Exercise instructions - No pictures go into the output, which should consist only of the lines from the first line of the data through the line with "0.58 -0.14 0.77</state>", copied exactly.

Collected material -
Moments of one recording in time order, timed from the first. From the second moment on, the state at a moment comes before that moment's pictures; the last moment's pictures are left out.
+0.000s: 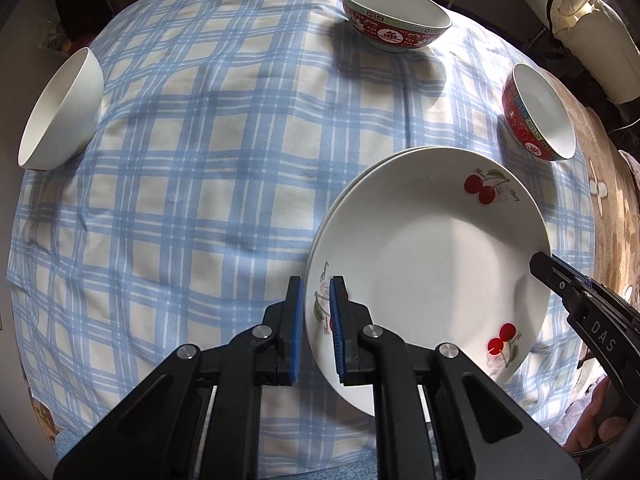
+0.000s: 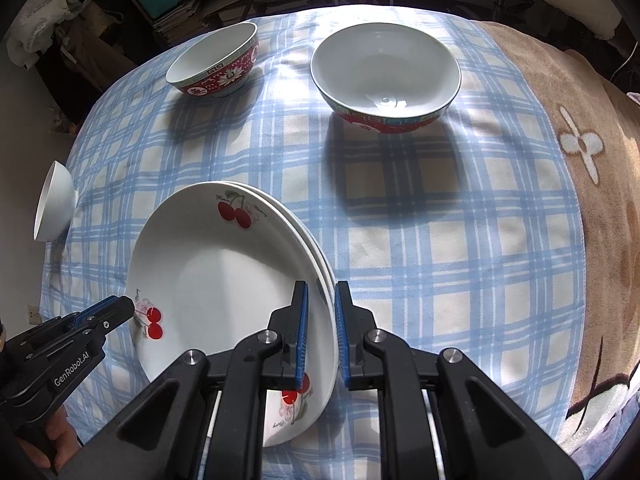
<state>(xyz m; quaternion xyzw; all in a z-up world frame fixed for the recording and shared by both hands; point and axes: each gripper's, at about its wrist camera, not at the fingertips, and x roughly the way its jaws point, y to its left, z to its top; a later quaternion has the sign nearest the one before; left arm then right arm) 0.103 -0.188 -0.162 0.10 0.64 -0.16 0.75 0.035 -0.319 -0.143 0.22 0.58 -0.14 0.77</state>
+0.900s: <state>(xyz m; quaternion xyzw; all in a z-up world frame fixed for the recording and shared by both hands) 0.112 -0.139 -0.149 0.08 0.63 -0.17 0.76 0.044 -0.298 -0.131 0.21 0.57 -0.11 0.78</state>
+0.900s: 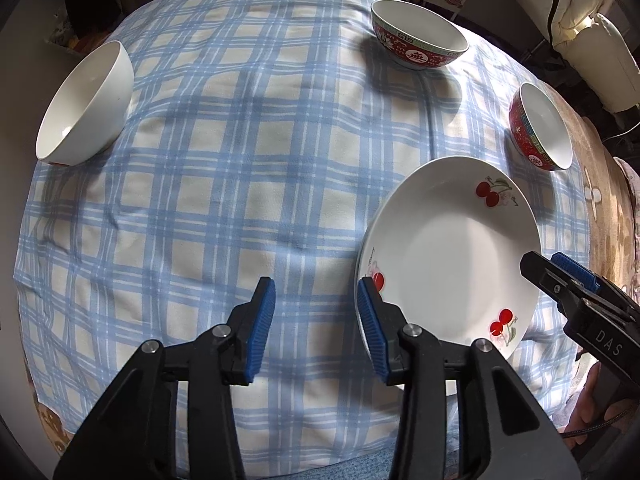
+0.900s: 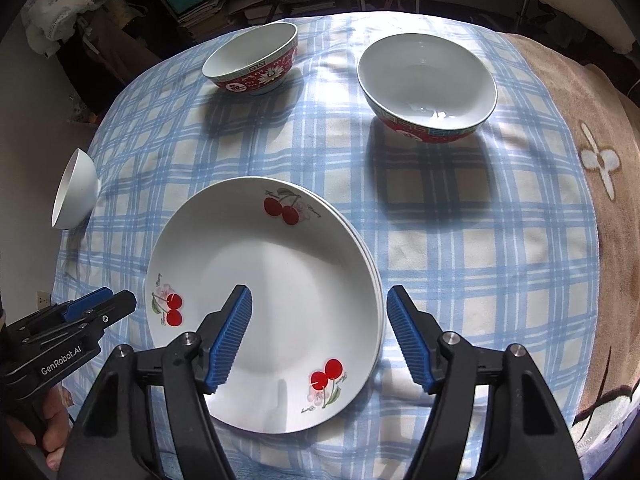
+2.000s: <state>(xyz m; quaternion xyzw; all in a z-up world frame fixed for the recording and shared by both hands) 0.202 0.043 -0.065 0.08 0.51 -0.05 0.85 0.193 -0.151 -0.016 0.14 0.44 0.05 0.89</state>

Response -
Moments of one recording in time order, timed from the first. From the second moment on, the state at a moment comes before that moment's pictures; the last moment's pictures are left out.
+0.000s: 
+0.000s: 
<state>(xyz m; quaternion xyzw; all in a z-up world frame fixed for the recording and shared by both hands; point and axes: each gripper's, at about its wrist camera, not at the fingertips, and x roughly the way its jaws point, y to its left, z to its top; a later quaternion has the sign nearest the one before; left arm then right arm) 0.103 -0.188 -0.162 0.10 0.64 -0.16 0.75 0.035 -0.319 -0.143 0.22 0.58 -0.14 0.77</state>

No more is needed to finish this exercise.